I am fitting a logistic model in STAN (rstan library). My response variable does not have any missing values, however one of my covariates "HB" is binary and has missing entries.
Thus the goal is to impute at each iteration the missing entries in the binary vector, using a Bernoulli prior (with parameter, say, 0.5).
However, I am running into issues:
- The missing data needs to be declared either as real or vector in the parameters or transformed parameters block;
- Realizations from a Bernoulli distribution in the model block need to be integers;
- As far as I am aware there is no function in STAN to convert a real or vector to integer.
I used the guidelines provided in section 3.3 of the STAN user guide. With the model below, the parser gives me an error at the bernoulli assignment line (penultimate line in the model block), saying it needs integers.

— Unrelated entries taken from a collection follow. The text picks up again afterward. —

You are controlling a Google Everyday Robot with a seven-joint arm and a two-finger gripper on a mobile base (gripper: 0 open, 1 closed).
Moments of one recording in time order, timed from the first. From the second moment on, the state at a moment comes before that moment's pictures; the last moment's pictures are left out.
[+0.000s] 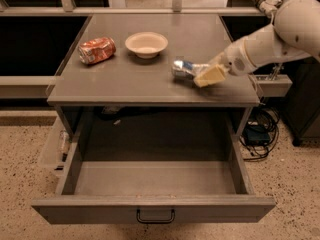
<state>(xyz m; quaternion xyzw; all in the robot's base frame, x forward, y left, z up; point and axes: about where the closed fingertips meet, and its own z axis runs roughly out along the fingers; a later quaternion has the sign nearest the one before) 0.669 -0.146 0.856 -0.46 0.79 0.18 0.36</state>
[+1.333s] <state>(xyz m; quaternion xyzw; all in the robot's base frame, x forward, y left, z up) 0.470 -0.180 0.835 -0.25 0.90 0.21 0.30</state>
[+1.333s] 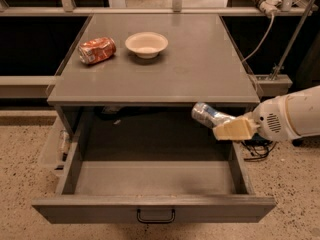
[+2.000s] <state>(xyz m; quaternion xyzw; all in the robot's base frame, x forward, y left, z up) 0.468 -0.165 0.808 -0.24 0.89 0.25 0.30</state>
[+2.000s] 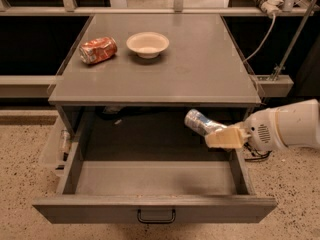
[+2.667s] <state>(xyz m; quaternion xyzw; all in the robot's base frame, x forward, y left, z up) 0.479 -0.084 0.708 -0.20 0.87 0.37 0.27</state>
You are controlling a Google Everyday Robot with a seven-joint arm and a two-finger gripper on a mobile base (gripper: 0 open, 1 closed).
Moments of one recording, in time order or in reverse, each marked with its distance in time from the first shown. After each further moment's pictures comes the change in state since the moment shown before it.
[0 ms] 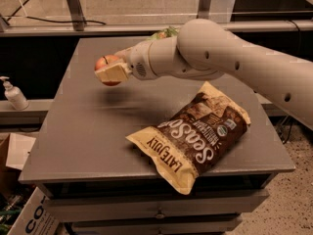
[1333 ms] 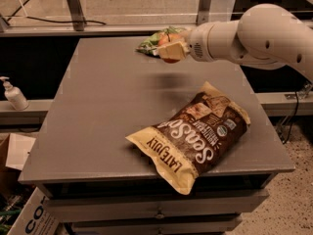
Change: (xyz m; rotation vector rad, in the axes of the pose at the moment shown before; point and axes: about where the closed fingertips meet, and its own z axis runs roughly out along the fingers) arm 0.029 -0.137 -0.121 0.349 0.038 0.045
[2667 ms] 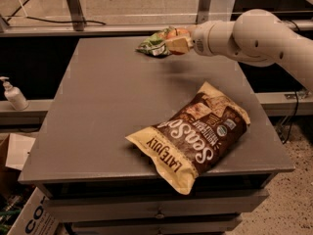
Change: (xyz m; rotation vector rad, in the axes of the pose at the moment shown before) arm 0.012 -0.067 0.035 0.095 -0.034 0.001
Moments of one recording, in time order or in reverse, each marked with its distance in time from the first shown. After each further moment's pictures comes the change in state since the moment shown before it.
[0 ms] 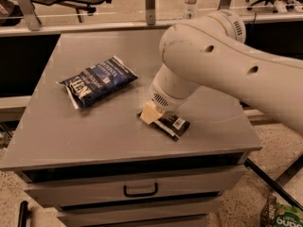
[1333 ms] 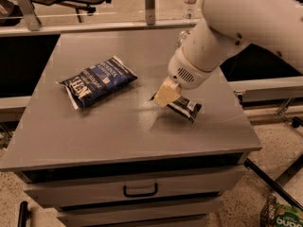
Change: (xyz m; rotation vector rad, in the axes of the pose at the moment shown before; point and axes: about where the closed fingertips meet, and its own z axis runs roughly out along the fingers) arm -0.006 -0.014 -0.044 -0.212 -0.065 -0.104
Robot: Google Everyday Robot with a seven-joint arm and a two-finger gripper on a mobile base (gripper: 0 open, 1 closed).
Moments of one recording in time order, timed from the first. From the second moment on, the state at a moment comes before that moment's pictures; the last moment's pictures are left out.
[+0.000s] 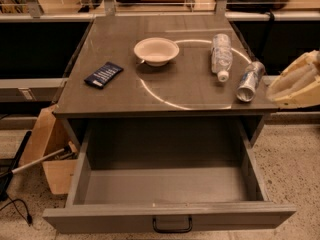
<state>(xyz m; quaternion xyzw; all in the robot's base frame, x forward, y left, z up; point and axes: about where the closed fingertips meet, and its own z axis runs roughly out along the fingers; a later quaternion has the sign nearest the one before) 0.419 -0.218 0.964 -0.62 0.71 0.19 0.28</state>
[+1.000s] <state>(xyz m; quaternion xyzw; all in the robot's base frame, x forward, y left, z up) 0.365 -0.206 0.971 -0.62 0.70 0.16 0.33</state>
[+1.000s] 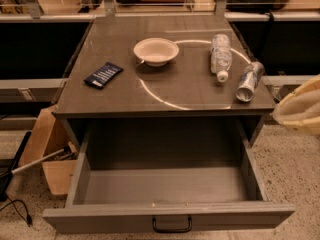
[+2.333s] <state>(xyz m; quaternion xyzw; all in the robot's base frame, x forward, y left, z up) 0.300 -0.163 1.008 -0.60 0.70 -0.03 0.37</state>
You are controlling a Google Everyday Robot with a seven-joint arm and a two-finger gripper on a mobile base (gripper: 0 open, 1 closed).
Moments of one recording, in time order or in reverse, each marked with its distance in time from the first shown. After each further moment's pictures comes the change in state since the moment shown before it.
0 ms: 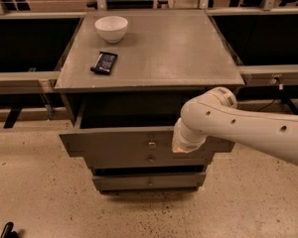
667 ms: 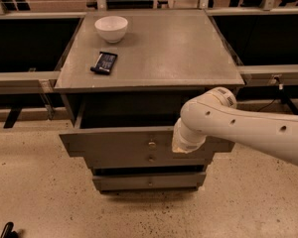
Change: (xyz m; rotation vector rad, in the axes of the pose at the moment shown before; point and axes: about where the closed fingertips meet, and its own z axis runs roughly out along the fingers) arm 0.000 0.000 0.000 0.000 0.000 0.000
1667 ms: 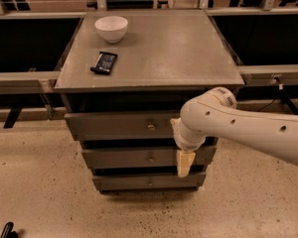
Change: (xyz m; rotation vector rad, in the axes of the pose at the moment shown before) arm 0.000 0.000 0.000 0.000 0.000 0.000
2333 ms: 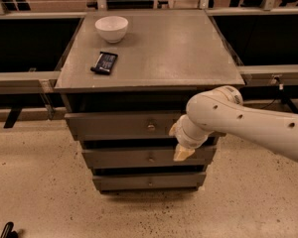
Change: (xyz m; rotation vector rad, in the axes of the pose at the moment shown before) arm -0.004 -0.003 -0.004 -0.012 -0.066 -0.059
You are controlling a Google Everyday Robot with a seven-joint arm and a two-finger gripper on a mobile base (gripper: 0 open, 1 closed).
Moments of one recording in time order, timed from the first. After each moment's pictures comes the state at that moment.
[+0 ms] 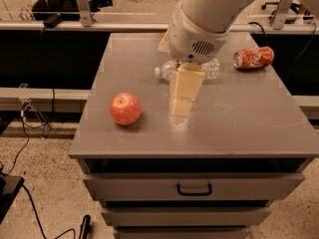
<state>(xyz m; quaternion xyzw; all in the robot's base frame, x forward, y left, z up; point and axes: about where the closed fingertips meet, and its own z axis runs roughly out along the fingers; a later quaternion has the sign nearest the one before) 0.488 -0.029 0.966 -0.74 0.65 0.04 0.19</state>
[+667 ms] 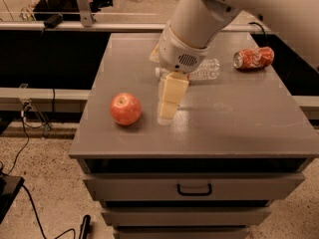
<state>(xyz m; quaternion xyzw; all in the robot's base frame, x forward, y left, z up) 0.521 -0.006 0.926 -0.74 0.64 0.07 0.20</state>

Note: I also tried defining HB_miss as a real in the parameters block and getting the same error.
m2 <- '
data {
int<lower=0> N; // total number of observations
int<lower=0,upper=1> y[N]; // setting the dependent variable y as binary
vector[N] X; // independent variable 1
int<lower=0> N_obs;
int<lower=0> N_miss;
int<lower=1, upper=N> ii_obs[N_obs];
int<lower=1, upper=N> ii_miss[N_miss];
vector[N_obs] HB_obs; // independent variable 2 (observed)
}
parameters {
real b_0; // intercept
real b_X; // beta 1,2, ...
real b_HB;
vector[N_miss] HB_miss;
}
transformed parameters {
vector[N] HB;
HB[ii_obs] = HB_obs;
HB[ii_miss] = HB_miss;
}
model {
b_0 ~ normal(0,100);
b_X ~ normal(0,100);
b_HB ~ normal(0,100);
HB_miss ~ bernoulli(0.5); // This is where the parser gives me an error
y ~ bernoulli_logit(b_0 + b_X * X + b_HB * HB); // model
}
Any ideas how I can assign a bernoulli prior to HB_miss effectively in STAN?